■ GIVEN DATA ■
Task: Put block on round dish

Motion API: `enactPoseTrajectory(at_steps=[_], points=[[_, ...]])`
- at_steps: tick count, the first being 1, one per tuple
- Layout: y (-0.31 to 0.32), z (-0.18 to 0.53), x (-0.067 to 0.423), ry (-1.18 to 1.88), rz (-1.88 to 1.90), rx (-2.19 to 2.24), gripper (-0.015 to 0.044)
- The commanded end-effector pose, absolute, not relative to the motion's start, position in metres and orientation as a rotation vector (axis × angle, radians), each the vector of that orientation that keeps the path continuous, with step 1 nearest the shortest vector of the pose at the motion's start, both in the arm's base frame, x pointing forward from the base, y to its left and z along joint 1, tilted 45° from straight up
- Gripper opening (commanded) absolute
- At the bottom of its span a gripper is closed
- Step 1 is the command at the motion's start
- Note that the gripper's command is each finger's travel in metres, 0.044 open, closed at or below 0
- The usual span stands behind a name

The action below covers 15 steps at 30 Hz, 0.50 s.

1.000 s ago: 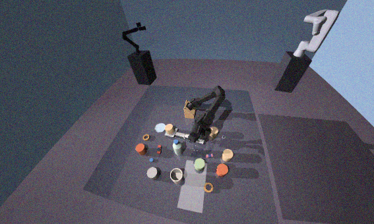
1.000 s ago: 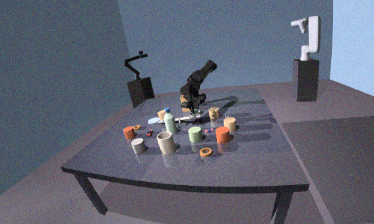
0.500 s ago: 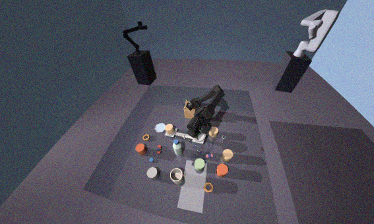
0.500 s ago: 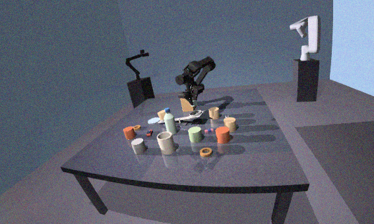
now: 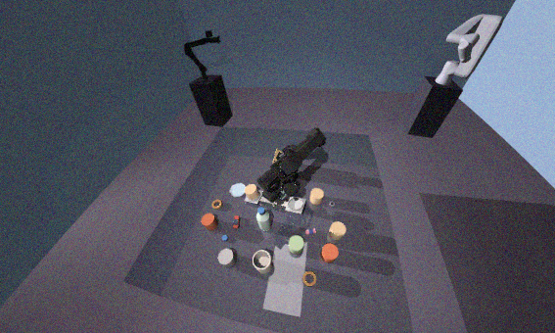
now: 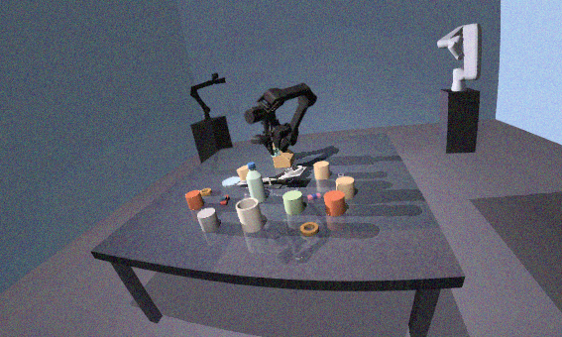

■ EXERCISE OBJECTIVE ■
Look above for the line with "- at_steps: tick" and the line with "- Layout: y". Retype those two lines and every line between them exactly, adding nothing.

■ RESPONSE ■
- at_steps: tick count, the first being 1, one per tuple
- Layout: y (-0.31 to 0.32), z (-0.18 to 0.53), x (-0.067 to 0.423), ry (-1.18 to 1.88), rz (-1.88 to 1.90), rx (-2.19 to 2.24), gripper (-0.015 to 0.044)

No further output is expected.